Ethan Ampadu, Chelsea and the importance of the intangibles

Date published: Saturday 17th February 2018 1:40

“He deserved to play this game and against Everton and against Huddersfield in the league,” said Antonio Conte in December. “Now he has to stay calm.”

Ethan Ampadu knows no other way. His rise has been stratospheric, yet still he remains grounded. He is, in the words of former manager Paul Tisdale, a 17-year-old who “plays like a 35-year-old”.

That is no insult, but a reflection of how Ampadu is as gifted mentally as he is physically. His intelligence and reading of the game belies his youth, and his ability to seamlessly switch between defensive midfield and centre-half is the sort of talent players develop in their 20s, not their teens.

In the 4-0 victory over Hull, he was deployed in the centre of defence, flanked by the more experienced Gary Cahill and a £33million defender in Antonio Rudiger. Yet it was Ampadu who was issuing orders to his teammates, marshalling the backline with consummate ease. On one occasion he implored his captain, Premier League and Champions League winner Cahill, to press higher up the pitch to squeeze out the attack.

If that implies a certain arrogance, a typical case of youth disrespecting his elders, the truth could not be more different. Ampadu simply revels in responsibility, and is as comfortable in the role of leader as he is follower.

There is a certain serenity to the Welshman’s game, a composed, relaxed air. He exudes calm when he would be forgiven for a bout of nervousness. For a 17-year-old not to panic when given such an opportunity is remarkable.

Which is not to say that his ability cannot be measured in simple statistics. No player made more tackles (4), clearances (4) or interceptions (3) against Hull, no player blocked more shots (1), and he did not commit a single foul. He completed each of his 30 passes, and has misplaced just seven of 179 in his last five games.

Such a relaxed style does not come without its downfalls. Nouha Dicko skipped past him in the closing stages on Friday before forcing a save from Willy Caballero, and one pass put the keeper under immense pressure. But mistakes are to be expected with a player still in the early steps of his development.

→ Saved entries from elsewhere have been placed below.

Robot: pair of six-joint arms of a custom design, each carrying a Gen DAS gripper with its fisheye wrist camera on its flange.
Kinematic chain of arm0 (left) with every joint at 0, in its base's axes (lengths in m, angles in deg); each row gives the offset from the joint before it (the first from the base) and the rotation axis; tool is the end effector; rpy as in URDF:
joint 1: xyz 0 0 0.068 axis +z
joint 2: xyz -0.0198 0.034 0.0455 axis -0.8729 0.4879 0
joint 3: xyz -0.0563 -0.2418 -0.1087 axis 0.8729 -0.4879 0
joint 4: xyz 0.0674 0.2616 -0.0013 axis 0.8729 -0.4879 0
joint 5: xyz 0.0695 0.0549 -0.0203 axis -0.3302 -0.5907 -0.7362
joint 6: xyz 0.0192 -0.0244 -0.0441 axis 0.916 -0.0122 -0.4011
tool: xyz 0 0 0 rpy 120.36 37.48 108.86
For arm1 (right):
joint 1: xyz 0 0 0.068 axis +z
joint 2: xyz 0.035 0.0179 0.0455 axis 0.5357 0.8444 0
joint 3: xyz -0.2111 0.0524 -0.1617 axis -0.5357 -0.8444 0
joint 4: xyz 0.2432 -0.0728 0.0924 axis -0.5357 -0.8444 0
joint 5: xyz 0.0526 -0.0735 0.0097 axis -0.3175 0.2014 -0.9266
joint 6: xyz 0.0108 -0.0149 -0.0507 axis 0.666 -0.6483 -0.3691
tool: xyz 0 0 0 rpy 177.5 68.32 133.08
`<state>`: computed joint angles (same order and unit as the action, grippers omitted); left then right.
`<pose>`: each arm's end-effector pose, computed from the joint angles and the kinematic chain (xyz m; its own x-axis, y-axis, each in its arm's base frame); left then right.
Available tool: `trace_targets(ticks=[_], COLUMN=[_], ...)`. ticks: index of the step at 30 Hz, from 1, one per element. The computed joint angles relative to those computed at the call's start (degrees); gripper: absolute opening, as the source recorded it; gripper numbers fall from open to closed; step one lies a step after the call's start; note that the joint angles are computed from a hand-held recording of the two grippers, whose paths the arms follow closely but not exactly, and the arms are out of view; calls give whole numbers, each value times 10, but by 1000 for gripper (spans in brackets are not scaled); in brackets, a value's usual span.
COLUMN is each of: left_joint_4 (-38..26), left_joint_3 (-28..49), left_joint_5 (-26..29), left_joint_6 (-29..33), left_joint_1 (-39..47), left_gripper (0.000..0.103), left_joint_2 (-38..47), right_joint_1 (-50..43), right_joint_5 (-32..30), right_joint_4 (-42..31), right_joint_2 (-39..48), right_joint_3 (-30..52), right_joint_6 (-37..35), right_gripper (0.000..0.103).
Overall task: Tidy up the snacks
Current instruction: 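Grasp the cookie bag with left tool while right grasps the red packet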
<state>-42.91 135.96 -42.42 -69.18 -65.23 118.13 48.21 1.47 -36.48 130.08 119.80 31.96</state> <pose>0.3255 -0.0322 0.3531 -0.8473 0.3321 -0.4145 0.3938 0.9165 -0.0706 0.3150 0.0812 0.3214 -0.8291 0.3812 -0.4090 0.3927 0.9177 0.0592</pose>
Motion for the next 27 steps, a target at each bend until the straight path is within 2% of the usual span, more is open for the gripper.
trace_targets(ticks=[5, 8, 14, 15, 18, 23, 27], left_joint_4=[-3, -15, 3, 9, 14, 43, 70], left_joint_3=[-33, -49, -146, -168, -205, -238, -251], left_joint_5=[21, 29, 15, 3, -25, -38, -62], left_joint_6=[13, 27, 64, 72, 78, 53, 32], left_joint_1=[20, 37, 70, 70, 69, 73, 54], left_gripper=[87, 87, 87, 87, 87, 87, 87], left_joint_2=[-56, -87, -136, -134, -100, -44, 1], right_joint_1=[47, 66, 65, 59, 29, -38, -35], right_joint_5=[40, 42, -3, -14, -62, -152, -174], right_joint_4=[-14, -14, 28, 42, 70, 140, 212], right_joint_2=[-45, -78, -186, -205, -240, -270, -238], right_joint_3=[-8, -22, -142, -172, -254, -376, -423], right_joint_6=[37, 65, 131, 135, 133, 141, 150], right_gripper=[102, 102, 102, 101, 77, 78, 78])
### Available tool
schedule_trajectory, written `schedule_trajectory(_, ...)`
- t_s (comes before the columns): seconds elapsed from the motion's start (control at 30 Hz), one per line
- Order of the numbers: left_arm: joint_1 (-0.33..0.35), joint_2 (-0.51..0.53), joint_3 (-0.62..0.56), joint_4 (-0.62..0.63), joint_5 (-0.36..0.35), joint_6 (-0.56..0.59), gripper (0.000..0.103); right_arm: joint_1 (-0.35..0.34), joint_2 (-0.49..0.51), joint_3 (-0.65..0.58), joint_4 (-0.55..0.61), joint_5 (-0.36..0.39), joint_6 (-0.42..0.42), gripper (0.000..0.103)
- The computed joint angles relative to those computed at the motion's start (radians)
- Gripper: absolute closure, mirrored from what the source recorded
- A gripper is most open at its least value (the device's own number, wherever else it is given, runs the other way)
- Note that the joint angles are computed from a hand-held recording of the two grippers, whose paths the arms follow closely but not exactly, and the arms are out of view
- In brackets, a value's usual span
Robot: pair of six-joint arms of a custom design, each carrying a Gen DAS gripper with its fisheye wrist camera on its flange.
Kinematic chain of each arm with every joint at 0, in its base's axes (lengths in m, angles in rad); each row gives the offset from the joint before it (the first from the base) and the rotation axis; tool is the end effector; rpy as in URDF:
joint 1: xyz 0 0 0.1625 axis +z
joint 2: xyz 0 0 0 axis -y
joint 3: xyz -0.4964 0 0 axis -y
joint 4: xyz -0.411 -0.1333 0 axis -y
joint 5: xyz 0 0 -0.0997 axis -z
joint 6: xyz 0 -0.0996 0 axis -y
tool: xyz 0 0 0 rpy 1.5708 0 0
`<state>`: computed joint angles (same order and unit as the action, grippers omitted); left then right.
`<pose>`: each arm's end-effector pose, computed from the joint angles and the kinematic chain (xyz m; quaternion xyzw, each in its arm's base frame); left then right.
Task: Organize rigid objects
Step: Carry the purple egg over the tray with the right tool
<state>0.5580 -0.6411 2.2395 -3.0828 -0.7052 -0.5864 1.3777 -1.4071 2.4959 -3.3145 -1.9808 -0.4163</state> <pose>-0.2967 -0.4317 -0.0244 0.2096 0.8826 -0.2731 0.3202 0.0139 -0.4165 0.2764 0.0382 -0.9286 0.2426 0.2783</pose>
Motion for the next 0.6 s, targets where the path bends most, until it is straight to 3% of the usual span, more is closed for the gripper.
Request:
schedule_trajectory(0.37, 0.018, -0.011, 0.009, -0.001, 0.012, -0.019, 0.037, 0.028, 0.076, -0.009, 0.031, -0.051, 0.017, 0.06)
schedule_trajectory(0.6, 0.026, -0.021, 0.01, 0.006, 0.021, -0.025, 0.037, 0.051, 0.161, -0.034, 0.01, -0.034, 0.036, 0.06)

Conte has been careful to manage his opportunities. Ampadu has played seven games this season, and Chelsea have won each of them. He was signed in July, made his debut in September, was handed his first start in October, became a full Wales international in November, and played his first Premier League game in December.

It is a shame that Exeter say there is a “massive disparity” in both clubs’ valuation of the player. Chelsea have done wonders for Ampadu, but his former club deserve adequate compensation after giving him his first taste of competitive football. Life in League Two was an invaluable experience, the foundation upon which Chelsea have built.

Ampadu’s fee will eventually be set at a tribunal, but in the meantime he is earning his manager’s trust with each appearance. “Show me young players who deserve to play regularly for Chelsea and I’m ready to pick them,” Conte said in August, but he was keen to point out that this was a two-way street. “But, I repeat, you must have the possibilities to do this. Not to invent them.”

Ampadu is taking each chance with characteristic poise and tranquility. As impressive as the perfect pass-completion rate and the well-timed tackles are, the intangibles set him apart.